For what value of ` p`, system of equations `2x + py = 8` and `x + y = 6` have no solution.

To determine the value of \( p \) for which the system of equations \[ 2x + py = 8 \] and \[ x + y = 6 \] has no solution, we need to use the condition for two linear equations to be inconsistent (i.e., have no solution).
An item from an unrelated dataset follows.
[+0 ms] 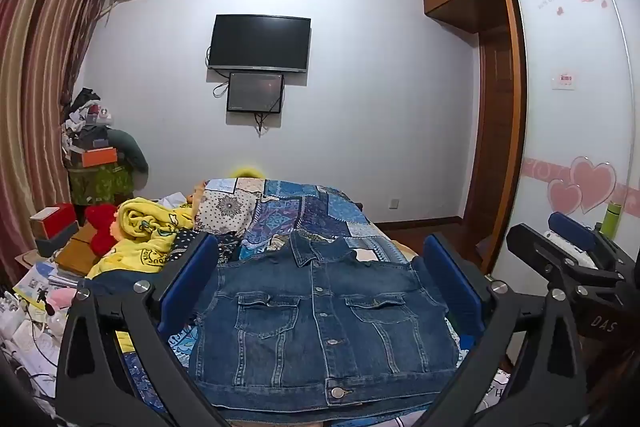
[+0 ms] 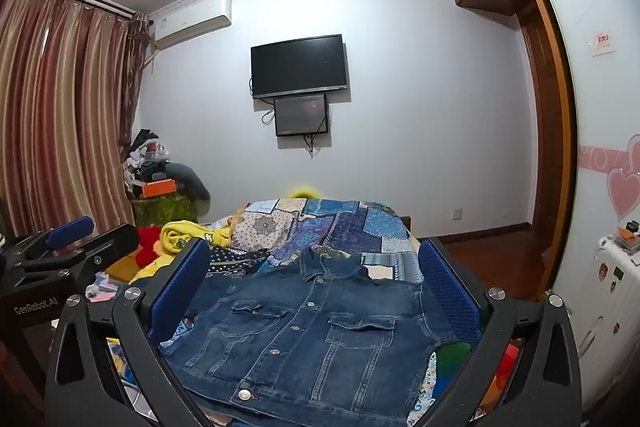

This condition is given by: \[ \frac{A_1}{A_2} = \frac{B_1}{B_2} \neq \frac{C_1}{C_2} \] where \( A_1, B_1, C_1 \) are the coefficients from the first equation and \( A_2, B_2, C_2 \) are the coefficients from the second equation. ### Step 1: Rewrite the equations in standard form The first equation can be rewritten as: \[ 2x + py - 8 = 0 \] The second equation can be rewritten as: \[ x + y - 6 = 0 \] ### Step 2: Identify coefficients From the equations, we can identify the coefficients: - For the first equation \( 2x + py - 8 = 0 \): - \( A_1 = 2 \) - \( B_1 = p \) - \( C_1 = -8 \) - For the second equation \( x + y - 6 = 0 \): - \( A_2 = 1 \) - \( B_2 = 1 \) - \( C_2 = -6 \) ### Step 3: Set up the ratio condition Now we set up the ratio condition: \[ \frac{A_1}{A_2} = \frac{B_1}{B_2} \neq \frac{C_1}{C_2} \] Substituting the values we identified: \[ \frac{2}{1} = \frac{p}{1} \neq \frac{-8}{-6} \] ### Step 4: Simplify the ratios This simplifies to: \[ 2 = p \neq \frac{8}{6} \] The fraction \( \frac{8}{6} \) simplifies to \( \frac{4}{3} \). ### Step 5: Conclusion Thus, we have: \[ p = 2 \quad \text{and} \quad 2 \neq \frac{4}{3} \] This means that the value of \( p \) for which the system of equations has no solution is: \[ \boxed{2} \]